What this task involves | Take the data below and extract the lines from the one with "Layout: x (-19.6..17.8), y" to the one with "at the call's", inclusive, exactly as written.

----------

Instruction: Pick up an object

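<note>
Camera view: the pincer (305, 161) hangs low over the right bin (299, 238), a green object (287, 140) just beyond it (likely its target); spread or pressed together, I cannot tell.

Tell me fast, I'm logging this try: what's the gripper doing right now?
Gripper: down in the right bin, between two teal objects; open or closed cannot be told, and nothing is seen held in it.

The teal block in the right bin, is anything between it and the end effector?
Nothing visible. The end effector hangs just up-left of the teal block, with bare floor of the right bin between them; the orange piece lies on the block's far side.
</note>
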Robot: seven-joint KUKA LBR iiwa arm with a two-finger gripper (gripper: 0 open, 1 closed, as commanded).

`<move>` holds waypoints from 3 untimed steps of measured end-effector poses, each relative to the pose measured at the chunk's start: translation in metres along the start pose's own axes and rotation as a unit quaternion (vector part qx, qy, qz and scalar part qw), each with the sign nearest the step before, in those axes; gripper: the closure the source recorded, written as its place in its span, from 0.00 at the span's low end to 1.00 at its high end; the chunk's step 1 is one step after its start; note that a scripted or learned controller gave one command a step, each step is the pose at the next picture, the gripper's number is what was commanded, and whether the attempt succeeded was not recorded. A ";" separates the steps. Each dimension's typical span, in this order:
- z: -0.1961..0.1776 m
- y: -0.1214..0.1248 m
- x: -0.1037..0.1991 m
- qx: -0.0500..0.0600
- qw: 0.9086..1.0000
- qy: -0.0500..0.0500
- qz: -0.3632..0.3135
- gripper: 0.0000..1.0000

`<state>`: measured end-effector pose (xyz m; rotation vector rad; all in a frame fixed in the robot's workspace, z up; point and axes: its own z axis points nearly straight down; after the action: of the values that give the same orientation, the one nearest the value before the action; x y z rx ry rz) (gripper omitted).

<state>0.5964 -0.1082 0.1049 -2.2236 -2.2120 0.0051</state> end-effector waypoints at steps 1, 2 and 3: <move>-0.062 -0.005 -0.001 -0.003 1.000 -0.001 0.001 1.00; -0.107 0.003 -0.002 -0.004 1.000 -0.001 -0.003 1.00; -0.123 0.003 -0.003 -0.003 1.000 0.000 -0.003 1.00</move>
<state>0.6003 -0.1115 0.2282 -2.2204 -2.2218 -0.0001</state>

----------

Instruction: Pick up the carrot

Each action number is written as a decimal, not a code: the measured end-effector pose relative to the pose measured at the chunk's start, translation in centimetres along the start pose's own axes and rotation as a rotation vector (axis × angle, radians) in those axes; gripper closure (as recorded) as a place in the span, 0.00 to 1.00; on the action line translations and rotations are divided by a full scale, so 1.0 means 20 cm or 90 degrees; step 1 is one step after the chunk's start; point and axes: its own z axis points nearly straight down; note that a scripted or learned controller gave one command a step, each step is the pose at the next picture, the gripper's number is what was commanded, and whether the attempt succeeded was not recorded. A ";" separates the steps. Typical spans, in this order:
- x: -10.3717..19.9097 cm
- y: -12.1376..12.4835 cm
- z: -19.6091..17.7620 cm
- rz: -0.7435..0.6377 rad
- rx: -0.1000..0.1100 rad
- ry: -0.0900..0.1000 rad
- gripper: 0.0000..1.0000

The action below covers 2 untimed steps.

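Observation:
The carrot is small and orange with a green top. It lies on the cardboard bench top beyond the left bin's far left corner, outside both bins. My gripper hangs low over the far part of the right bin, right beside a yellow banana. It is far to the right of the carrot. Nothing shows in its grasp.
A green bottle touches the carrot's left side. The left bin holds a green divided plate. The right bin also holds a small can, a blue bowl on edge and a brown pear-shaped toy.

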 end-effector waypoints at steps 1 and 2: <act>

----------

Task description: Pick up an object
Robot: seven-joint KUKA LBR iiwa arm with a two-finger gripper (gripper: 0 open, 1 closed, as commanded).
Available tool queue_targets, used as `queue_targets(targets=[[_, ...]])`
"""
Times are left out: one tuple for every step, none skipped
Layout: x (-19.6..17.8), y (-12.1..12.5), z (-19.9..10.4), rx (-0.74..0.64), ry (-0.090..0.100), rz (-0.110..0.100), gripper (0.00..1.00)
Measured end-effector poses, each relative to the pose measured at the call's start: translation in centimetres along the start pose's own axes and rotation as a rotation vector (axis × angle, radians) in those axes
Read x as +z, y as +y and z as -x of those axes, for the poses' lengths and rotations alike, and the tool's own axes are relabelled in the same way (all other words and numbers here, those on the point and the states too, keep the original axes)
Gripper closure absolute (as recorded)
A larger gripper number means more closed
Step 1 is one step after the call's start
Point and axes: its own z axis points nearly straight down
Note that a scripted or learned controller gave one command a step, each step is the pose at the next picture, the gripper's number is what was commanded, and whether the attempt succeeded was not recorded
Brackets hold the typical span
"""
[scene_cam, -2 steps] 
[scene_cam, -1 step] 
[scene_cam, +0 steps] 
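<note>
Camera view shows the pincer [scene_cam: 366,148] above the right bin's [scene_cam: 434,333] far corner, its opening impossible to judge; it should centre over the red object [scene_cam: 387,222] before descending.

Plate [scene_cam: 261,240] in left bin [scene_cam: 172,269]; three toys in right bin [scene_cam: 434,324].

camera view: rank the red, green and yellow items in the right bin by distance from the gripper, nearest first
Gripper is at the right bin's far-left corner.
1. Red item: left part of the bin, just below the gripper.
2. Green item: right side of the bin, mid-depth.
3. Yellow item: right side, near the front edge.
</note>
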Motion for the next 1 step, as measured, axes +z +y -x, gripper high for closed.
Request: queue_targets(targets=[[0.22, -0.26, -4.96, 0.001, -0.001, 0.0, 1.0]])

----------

Exercise result |
Layout: x (-19.6..17.8), y (-12.1..12.5), z (-19.9..10.4), rx (-0.74..0.64), ry (-0.090..0.100), rz (-0.110..0.100), gripper (0.00..1.00)
Measured end-effector poses, each relative to the pose measured at the call's start: translation in centimetres along the start pose's own axes and rotation as a rotation vector (axis × angle, radians) in those axes

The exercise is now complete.